If we think about a single position of a sequence as either the numerator or denominator of a probability ratio since it represents a population then it makes sense that you can multiply these ratios given the rules of probability of independent events.
This is gibberish. Noone here, including yourself, has any clue what “a single position of a sequence” means. Noone here, including yourself, understands how to think of “a single position of a sequence” as either a “numerator or denominator of a probability ratio”, and “probability ratio” might as well be “flux capacitor”, for all the technical meaning it bears. Noone here, including yourself, could articulate exactly in what way “a single position of a sequence… represents a population” either.
What “ratios”? You said that if one were to think of a single position of a sequence as either a numerator or a denominator of a ratio. Oh, sure, I guess you can pull random numbers out of a hat, and arrange them into ratios like that, and sure enough one can multiply them all one wants.
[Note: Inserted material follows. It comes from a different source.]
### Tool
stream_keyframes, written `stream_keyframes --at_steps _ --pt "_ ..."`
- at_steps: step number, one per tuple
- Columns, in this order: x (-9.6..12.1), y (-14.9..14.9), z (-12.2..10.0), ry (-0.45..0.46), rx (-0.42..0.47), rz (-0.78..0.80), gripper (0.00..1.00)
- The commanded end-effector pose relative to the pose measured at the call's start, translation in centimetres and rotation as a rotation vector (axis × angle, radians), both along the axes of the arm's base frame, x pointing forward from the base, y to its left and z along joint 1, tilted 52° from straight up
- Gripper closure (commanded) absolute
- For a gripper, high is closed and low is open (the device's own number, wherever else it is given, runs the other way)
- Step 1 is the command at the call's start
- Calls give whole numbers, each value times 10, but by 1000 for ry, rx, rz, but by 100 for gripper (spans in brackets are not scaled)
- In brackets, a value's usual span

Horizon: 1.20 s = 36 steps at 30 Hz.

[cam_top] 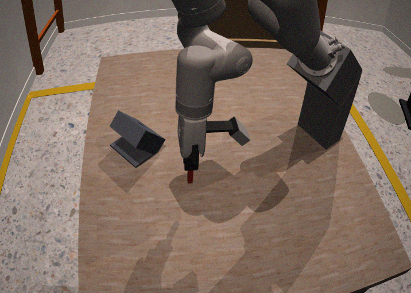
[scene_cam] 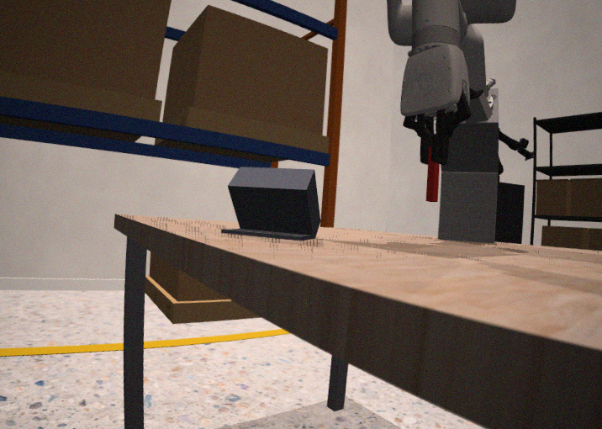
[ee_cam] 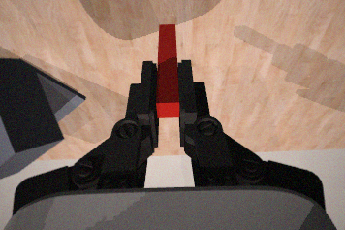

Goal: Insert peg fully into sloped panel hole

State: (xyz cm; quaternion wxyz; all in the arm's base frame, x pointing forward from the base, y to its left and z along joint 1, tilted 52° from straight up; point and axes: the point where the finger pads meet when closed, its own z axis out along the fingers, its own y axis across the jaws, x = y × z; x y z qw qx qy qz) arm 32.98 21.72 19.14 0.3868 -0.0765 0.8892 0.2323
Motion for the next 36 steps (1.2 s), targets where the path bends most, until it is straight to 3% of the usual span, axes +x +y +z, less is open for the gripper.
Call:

However, what sense any of it makes is completely lost on everybody here, including yourself.
Well, until someone can demonstrate that we are talking of independent events, I say none of the results so (i.e. by making it right up, since for the life of me I have no clue how else to interpret this incoherent babble) obtained necessarily mean anything in practice.
And? It certainly won’t be anywhere near adequate to us-port your claims about searches.
And yet you did not mention it - only DNA repair and drift.
Not really since it can’t actually learn and it doesn’t distinguish between truth and falsehood - which is a sort of “impartiality” that is less than helpful. And I really think that your “thought” will just result in you spouting nonsense again.